Return the lines from the line containing "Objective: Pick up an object" through the last line of the material below, exactly as they appear and with no others.

[Start of section]

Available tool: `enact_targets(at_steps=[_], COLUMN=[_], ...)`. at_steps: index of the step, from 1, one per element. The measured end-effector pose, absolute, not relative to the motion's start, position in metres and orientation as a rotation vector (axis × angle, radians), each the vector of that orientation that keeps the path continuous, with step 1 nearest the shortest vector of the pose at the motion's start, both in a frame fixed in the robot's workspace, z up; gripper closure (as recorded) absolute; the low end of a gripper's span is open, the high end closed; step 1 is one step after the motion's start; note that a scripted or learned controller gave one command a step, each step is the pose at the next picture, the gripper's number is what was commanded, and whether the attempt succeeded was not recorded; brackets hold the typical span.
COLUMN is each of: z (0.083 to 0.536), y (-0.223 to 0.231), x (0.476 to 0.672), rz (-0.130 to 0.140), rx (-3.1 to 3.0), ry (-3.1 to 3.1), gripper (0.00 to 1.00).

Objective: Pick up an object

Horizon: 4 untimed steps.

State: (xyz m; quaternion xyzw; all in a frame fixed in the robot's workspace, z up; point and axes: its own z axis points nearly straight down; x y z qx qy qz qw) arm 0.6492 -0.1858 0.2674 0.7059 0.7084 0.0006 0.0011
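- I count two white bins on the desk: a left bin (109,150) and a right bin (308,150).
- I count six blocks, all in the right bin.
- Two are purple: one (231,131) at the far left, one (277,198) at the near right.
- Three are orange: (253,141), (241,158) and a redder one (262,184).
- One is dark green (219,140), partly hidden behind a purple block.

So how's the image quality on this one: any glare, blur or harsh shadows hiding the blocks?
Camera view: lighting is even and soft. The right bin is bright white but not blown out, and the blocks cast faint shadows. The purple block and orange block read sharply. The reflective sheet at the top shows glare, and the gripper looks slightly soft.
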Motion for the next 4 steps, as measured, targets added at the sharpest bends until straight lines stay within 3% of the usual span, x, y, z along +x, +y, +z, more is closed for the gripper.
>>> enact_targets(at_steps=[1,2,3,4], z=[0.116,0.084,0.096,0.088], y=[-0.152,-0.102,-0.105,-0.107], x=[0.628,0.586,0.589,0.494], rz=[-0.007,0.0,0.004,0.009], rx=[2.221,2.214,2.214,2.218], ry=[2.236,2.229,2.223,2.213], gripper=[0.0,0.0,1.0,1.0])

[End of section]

● The answer:
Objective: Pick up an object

Horizon: 4 untimed steps.

State: (xyz m; quaternion xyzw; all in a frame fixed in the robot's workspace, z up; point and axes: its own z axis points nearly straight down; x y z qx qy qz qw) arm 0.6492 -0.1858 0.2674 0.7059 0.7084 0.0006 0.0011
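- I count two white bins on the desk: a left bin (109,150) and a right bin (308,150).
- I count six blocks, all in the right bin.
- Two are purple: one (231,131) at the far left, one (277,198) at the near right.
- Three are orange: (253,141), (241,158) and a redder one (262,184).
- One is dark green (219,140), partly hidden behind a purple block.

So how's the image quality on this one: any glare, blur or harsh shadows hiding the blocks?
Camera view: lighting is even and soft. The right bin is bright white but not blown out, and the blocks cast faint shadows. The purple block and orange block read sharply. The reflective sheet at the top shows glare, and the gripper looks slightly soft.
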Motion for the next 4 steps, as measured, targets added at the sharpest bends until straight lines stay within 3% of the usual span, x, y, z along +x, +y, +z, more is closed for the gripper.
>>> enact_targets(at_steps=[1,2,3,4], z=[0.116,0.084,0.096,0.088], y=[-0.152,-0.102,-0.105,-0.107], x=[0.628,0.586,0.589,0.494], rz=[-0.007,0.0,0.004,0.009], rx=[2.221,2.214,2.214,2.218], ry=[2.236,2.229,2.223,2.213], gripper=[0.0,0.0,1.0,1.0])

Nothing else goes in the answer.